Which lines mention "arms"? Show each one from the listing.

┄┄┄┄┄┄┄┄┄┄┄┄┄┄┄┄┄┄┄┄

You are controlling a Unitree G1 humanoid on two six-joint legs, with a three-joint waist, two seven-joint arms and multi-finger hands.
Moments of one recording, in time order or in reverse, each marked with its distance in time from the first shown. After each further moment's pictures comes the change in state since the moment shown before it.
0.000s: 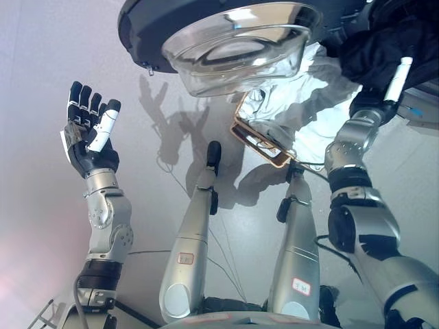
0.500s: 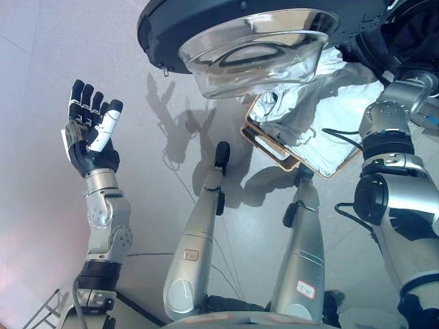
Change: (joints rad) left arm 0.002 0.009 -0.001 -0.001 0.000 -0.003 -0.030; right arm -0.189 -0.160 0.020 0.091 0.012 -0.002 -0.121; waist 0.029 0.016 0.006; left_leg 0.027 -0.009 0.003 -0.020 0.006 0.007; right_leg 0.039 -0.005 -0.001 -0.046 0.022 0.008
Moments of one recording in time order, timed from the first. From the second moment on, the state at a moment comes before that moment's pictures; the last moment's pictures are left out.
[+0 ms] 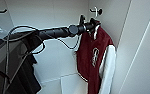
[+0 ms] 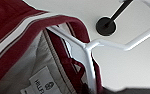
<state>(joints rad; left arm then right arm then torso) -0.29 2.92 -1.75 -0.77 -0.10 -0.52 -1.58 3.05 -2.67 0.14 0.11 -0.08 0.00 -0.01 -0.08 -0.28</state>
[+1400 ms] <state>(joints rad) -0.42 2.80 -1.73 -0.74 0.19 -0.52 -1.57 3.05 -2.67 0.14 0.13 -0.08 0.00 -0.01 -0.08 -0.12</state>
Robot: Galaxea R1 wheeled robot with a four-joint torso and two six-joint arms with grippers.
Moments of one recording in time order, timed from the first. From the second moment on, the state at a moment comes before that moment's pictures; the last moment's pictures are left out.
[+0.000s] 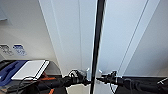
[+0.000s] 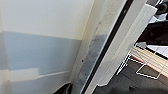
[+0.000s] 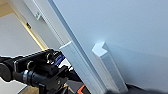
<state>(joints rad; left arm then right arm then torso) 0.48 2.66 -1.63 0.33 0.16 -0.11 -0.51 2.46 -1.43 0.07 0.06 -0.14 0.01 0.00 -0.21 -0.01</state>
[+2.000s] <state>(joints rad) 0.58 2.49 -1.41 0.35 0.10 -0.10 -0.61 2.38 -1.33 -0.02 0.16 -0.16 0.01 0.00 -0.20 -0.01</state>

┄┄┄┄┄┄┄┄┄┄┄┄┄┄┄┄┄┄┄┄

> TASK OUTPUT:
You are controlling a Unitree G1 humanoid on two six-joint legs, with a three-joint waist, two seven-joint arms and multi-finger hands.
Robot: Galaxea R1 wheeled robot with a four-joint torso and two six-joint arms with grippers.

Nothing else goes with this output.